Sounds like way too much acid and I agree dilution is the best bet if you can't get it going. From all I have read it is best to never add any acid to a mead until fermentation is complete.


----------



## Wade E (Dec 7, 2007)

Where did you get this recipe with all the malic acid. Not your typical recipe.
*Edited by: wade *


----------



## chevyguy65 (Dec 8, 2007)

It was from a recipe book at our LHB Store. very similar to the ones posted on this website under "recipes" and actually a little less acid than the recipe on here. I'll have to check it when i get home from work today. Mrs. Chevy is out shopping today so she cant check it for me.


Hope the batch can be saved.Nothing going as of last night when I turned up the heater in the "wine cellar" (aka= furnace room)


----------



## Wade E (Dec 8, 2007)

Do you have a way of checking acid. I see the 1 on this forum's recipe and youre right. I always adjust with test kit and never just add it all in because Ive noticed way to many Type O's in recipe books and the fact that everything varies way to much.


----------



## chevyguy65 (Dec 9, 2007)

We checked theacid today and it was around .525% Temp is at 72-73* and now its bubbling away. I can sleep easier now....
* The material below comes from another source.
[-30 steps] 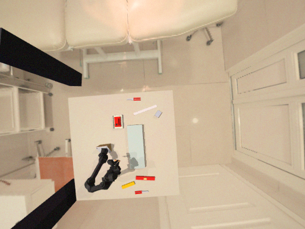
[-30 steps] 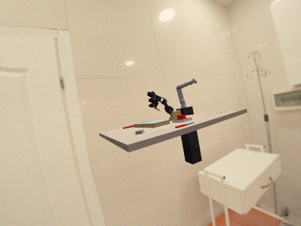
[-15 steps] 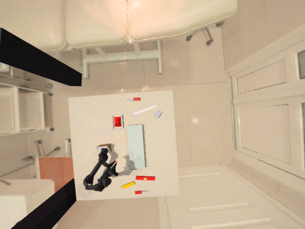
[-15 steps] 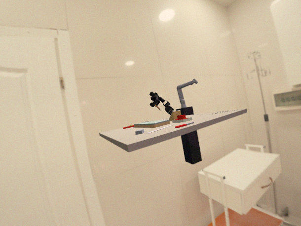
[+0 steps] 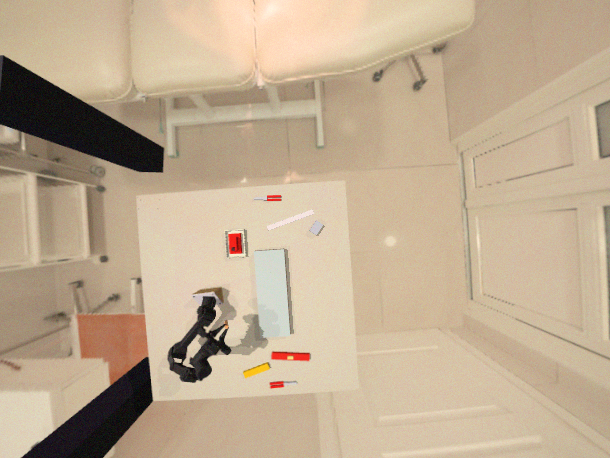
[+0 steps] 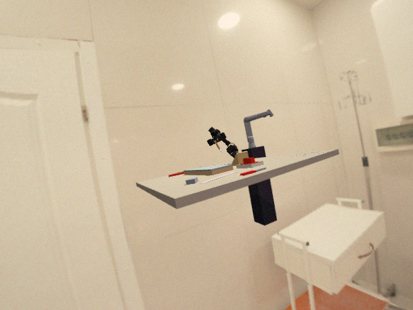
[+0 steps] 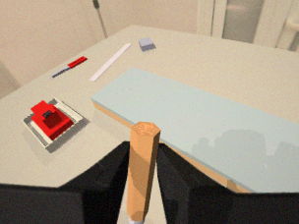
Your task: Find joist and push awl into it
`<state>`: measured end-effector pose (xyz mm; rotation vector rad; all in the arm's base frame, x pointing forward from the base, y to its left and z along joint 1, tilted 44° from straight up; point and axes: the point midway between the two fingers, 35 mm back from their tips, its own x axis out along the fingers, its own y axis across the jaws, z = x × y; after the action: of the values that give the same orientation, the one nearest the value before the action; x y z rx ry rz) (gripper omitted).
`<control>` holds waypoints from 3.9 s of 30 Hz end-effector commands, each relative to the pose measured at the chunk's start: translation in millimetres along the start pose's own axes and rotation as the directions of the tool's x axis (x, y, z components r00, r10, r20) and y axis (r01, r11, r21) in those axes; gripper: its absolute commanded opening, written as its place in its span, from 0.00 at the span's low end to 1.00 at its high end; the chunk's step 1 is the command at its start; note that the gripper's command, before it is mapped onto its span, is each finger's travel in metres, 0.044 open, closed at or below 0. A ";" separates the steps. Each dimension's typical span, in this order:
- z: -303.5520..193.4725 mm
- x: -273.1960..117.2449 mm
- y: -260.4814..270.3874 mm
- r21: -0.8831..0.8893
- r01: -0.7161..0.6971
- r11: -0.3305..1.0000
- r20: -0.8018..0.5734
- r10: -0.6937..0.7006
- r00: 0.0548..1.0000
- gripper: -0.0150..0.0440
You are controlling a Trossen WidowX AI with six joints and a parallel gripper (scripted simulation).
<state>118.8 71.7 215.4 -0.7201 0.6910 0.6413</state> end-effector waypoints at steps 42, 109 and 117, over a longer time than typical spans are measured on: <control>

Mrs chevy went to pick up some supplies for our test kit and came home with a whole new tester for us that works like a charm!!!!!!


----------



## chevyguy65 (Jan 2, 2008)

well I was wrong the bubbles were only sitting on the surface .After starting this batch on 12/05 its at a SG of 1.060. ive noticed some small white cottony(?) looking things forming on the surface Ive scooped them out before I stirred it but they come back after a few days.I added some nutrient pwdr and a 2nd pkg of yeast on 12/21 then added energizer on the 24th.It still seems to not show any signs of "active " fermentation but the Sg is slowly dropping and its starting to taste more on the fermented side than just sweet "juice".


Im wondering should I give up on this batch? After the "rotten egg smell"disaster on the Concord.Im ready to sit the bench for a few innings!!!!!


----------



## Dean (Jan 2, 2008)

Let it go for a while longer. D47 is notorious for slow fermentations if your temp is not stable. I had ferementation take up to 8 weeks because my temp would drop at night to below 70F. Adding a brew belt helped, but once the yeast colony is small, it seems to stay small in a mead, and just take it's sweet time. Also, the acid additions still seem very high to me,and the D47 might be struggling with that too. Were you able to take a PH reading? You're PH might be low as honey is naturally low in PH, which is what keeps the bugs out of it.

As far as the cottony looking things, it almost sounds like flowers of wine, but that should form a whole skin on the top.


----------



## chevyguy65 (Feb 3, 2008)

well it looks like the Mead has finally finished fermenting. we shut down the heat in the "wine room" and letting it settle out for a while before we rack! that was a close one!!!!!! 


We added some white raisins and then it kicked in bigtime. we left them out when we racked to secondary and I guess the act of racking added enough oxygen for it to start working like mad


----------